SAN MATEO, Calif. After more than two years of development, Hyperchip Inc. is ready to demonstrate the first core switch able to handle speeds exceeding 1 petabit/second, the company said.
Company officials admit it will be a few years before anyone clusters together enough Hyperchip PBR-1280 switches to reach petabit speeds, but claim they have found a way to handle traffic management for hundreds of ports, one of the most vexing problems facing developers tackling terabit switching capacity.
Hyperchip (Montreal) got its first PBR-1280 switch out the door on Tuesday (May 29) for installation on the floor at Supercomm, the trade show in Atlanta where Hyperchip will demonstrate the switch next week using OC-192 testers borrowed from Agilent Technologies Inc.
A single PBR-1280 can handle 160 Gbits/s of aggregate traffic, putting it on par with other core switches such as the Cisco Systems' GSR 12000, said Richard Norman, founder and chief executive of Hyperchip. But Hyperchip claims its switches can be stacked to achieve higher total throughput 1.28 petabits/second than any existing competitor.
The company is diving into a core switch market presently dominated by Cisco Systems Inc., with Juniper Networks Inc. positioned as the most serious competitor. And emerging terabit router vendors such as Avici Systems Inc. and Pluris Inc. have begun taking some market share of their own.
Hyperchip began life as a chip company, developing a switch fabric device now called the Hyperchip Matrix. Norman's original intent was to develop a multiprocessor for certain types of software problems, but Silicon Valley venture capitalists essentially bribed Hyperchip's early team to build a router instead. "They offered us three to five times what we were asking, and said 'This is just the beginning,' " Norman said.
The company has spent the last 26 months assembling a new team and building an entire system around the switch fabric chip, Norman said.
While traffic management wasn't among the company's original goals, Hyperchip officials had outlined the two-stage method that would eventually be used in the PBR-1280. "We sort of mentally thought about it, but we'd never written it down," Norman said. "We thought everybody would try to do it this way."
The star of the PBR-1280 is the Hyperchip Matrix switch fabric and the traffic management apparatus that resides with it. Traffic management the process of balancing traffic flows going into the switch fabric to prevent bottlenecks has proven one of the most difficult aspects of high-speed networking. Core switches can handle traffic management for a 16-port fabric, but switch vendors are trying to find ways to tackle hundreds of ports, which increases the complexity of the problem a thousandfold, Norman said.
Divide and conquer
Hyperchip gets around the problem by dividing traffic management into two stages. A global stage assigns traffic to one of 10 Matrix cards, each boasting the enormous 16-port Matrix switch fabric.
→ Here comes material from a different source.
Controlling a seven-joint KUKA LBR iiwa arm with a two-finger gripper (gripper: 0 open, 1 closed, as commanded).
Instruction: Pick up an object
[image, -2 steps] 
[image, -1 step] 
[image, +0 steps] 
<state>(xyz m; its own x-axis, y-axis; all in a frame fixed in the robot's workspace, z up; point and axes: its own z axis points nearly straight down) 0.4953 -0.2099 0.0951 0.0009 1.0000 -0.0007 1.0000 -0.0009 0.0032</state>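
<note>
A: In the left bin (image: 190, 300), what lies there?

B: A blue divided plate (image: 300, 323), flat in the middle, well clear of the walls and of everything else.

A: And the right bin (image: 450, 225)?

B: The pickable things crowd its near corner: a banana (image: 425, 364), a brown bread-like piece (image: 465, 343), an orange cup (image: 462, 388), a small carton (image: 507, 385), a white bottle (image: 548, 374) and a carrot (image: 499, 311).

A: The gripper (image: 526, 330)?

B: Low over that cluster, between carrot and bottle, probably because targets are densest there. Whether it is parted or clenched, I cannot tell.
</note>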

Local traffic management on the fabric itself then assigns packets to individual ports.
Each stage consists of traffic management at a level no more difficult than existing switches. "We reduced the problem to the same scale of problem we [can solve] today," Norman said.
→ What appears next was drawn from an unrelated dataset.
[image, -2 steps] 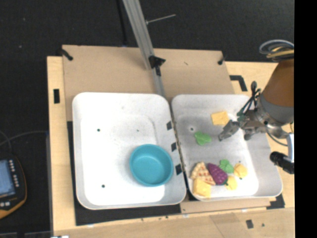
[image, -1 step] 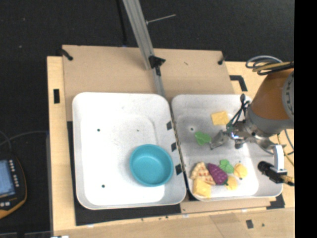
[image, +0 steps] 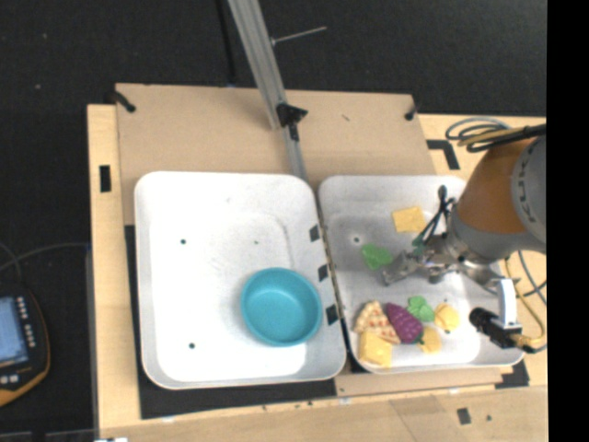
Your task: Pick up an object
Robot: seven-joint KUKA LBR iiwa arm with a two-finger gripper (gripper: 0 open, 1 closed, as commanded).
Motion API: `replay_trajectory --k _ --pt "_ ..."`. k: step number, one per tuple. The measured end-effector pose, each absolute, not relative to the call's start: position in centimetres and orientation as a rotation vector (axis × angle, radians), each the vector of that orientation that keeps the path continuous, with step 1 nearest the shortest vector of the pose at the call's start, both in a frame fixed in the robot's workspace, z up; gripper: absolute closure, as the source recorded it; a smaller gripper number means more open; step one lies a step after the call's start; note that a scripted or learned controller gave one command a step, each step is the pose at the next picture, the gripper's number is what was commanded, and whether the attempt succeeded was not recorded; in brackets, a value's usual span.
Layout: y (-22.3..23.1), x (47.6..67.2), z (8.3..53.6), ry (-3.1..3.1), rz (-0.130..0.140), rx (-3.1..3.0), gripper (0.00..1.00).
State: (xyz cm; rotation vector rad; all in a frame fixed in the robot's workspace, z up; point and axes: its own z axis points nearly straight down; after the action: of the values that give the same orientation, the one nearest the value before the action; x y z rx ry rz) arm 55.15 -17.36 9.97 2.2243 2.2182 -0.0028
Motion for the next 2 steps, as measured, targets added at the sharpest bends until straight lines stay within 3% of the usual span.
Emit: replay_trajectory --k 1,2 --pt "-17.5 55.3 11.2 2.209 0.003 2.228 1.0" --pt "-17.2 55.7 15.5 2.222 0.001 2.217 1.0"
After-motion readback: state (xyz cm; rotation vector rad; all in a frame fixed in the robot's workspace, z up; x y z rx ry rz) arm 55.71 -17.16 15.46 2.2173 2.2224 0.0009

To implement this scheme, Hyperchip had to pack the Matrix switch fabric with extras, including 100 small blocks of SRAM and 300 arbiters, or "mini-schedulers," Norman said. The SRAM blocks in aggregate could provide 1 Tbit/s of both read and write bandwidth to the chip's 16-point crossbar, providing plenty of overhead for spikes in traffic, Norman said.
The on-chip SRAM provides high-speed access, but traffic management also requires the use of extremely large blocks of memory for storing tables. This block, also consisting of commodity memory, is kept off-chip but on the same card as the switching matrix.
Matrix also includes 16 "little processors" that monitor the data path, and are intended to support future applications carriers might create, Norman said.
All told, Matrix is a 4.5-million transistor chip, the most complicated that IBM Corp. has ever fabbed for an outside company, Norman said. But the chip uses a lot of repeated elements, and includes only 100,000 unique gates, he said. "To all the tools that could handle two levels of hierarchy, it was a 100,000-gate chip," Norman said.